Biological Weathering : A Big-Picture View of Scaling and Variability.

Mass balance and the rock record’s evidence of sustained (Ga) environmental stability indicate that Earth’s global chemical weathering rate has been approximately constant since the advent of the atmosphere and oceans, capped by planetary volcanic CO₂emissions at roughly (total cations, constant continental area basis) 1 keq/ha/yr.  Before the emergence of rooted plants, terrestrial chemical weathering was a relatively diffuse process mimicking runoff in its spatiotemporal distribution. In the modern world photosynthesis and vascularity confer a portfolio of high-powered weathering tactics, a sort of parallel-hybrid chemical weathering system operating in rhizospheric and bulk soils and subsoils, suitable for rapid deployment and accumulation of ecosystem nutrient capital under a wide range of conditions.  However on the whole biology must live under the geochemical weathering cap and so its great chemical-weathering power is brought to bear only in spatiotemporal spurts, punctuated by spaces and times characterized by little to no weathering.
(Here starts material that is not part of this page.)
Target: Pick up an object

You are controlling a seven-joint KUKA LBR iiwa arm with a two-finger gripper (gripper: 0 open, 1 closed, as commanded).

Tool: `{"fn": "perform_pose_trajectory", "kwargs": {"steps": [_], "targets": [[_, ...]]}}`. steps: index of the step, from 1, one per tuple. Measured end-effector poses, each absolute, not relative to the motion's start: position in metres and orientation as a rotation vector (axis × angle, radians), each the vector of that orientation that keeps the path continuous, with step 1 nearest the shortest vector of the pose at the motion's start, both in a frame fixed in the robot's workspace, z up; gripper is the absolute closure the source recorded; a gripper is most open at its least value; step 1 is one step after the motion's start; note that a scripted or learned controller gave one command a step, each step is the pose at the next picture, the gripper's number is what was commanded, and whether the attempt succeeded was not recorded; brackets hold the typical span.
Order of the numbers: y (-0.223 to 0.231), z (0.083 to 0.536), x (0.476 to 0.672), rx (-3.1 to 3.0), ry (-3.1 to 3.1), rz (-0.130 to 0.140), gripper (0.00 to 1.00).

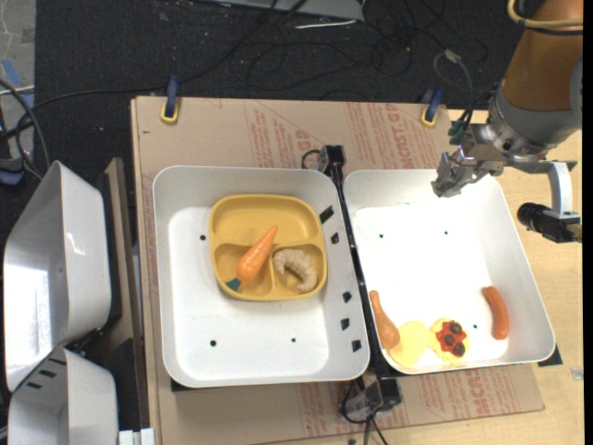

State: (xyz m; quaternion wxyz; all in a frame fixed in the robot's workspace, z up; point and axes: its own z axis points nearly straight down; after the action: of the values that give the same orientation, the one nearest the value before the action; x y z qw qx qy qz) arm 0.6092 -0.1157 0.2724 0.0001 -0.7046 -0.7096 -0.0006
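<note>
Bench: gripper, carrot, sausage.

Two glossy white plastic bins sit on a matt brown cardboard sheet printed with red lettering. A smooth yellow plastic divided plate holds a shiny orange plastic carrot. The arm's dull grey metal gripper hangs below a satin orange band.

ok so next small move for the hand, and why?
Probably move down-frame toward the sausage. The hand sits at the right bin's far rim, with nothing seen between its fingers, and that bin's toys all lie along the near edge.
</note>
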Motion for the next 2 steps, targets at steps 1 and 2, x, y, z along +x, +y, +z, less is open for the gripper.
{"fn": "perform_pose_trajectory", "kwargs": {"steps": [1, 2], "targets": [[-0.064, 0.268, 0.626, -2.214, -2.231, -0.003, 1.0], [-0.001, 0.256, 0.631, -2.21, -2.23, -0.001, 1.0]]}}
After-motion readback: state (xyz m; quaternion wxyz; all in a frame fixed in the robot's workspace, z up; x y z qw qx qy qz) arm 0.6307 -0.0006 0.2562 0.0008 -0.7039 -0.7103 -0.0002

Modern biologically-driven chemical weathering dynamics presumably correspond to those of ecosystem succession.  Landscape renewal and disturbance are obvious deployment opportunities.  We studied chemical weathering and the fate of products of weathering in outdoor 7.5 m x 7.5 m x 1.5 m deep forest mesocosms constructed on glacial outwash at the Hubbard Brook Experimental Forest.  Weathering rates in an aggrading, then disturbed mesocosm varied from approximately zero to 10 keq/ha/yr over a timespan of only 20 yr.  Rates and mechanisms of cation storage and loss also varied dramatically over that interval. Variations within and among natural systems are likely greater.  These considerations may provide context for the very large range of rates of chemical weathering estimated by various methods.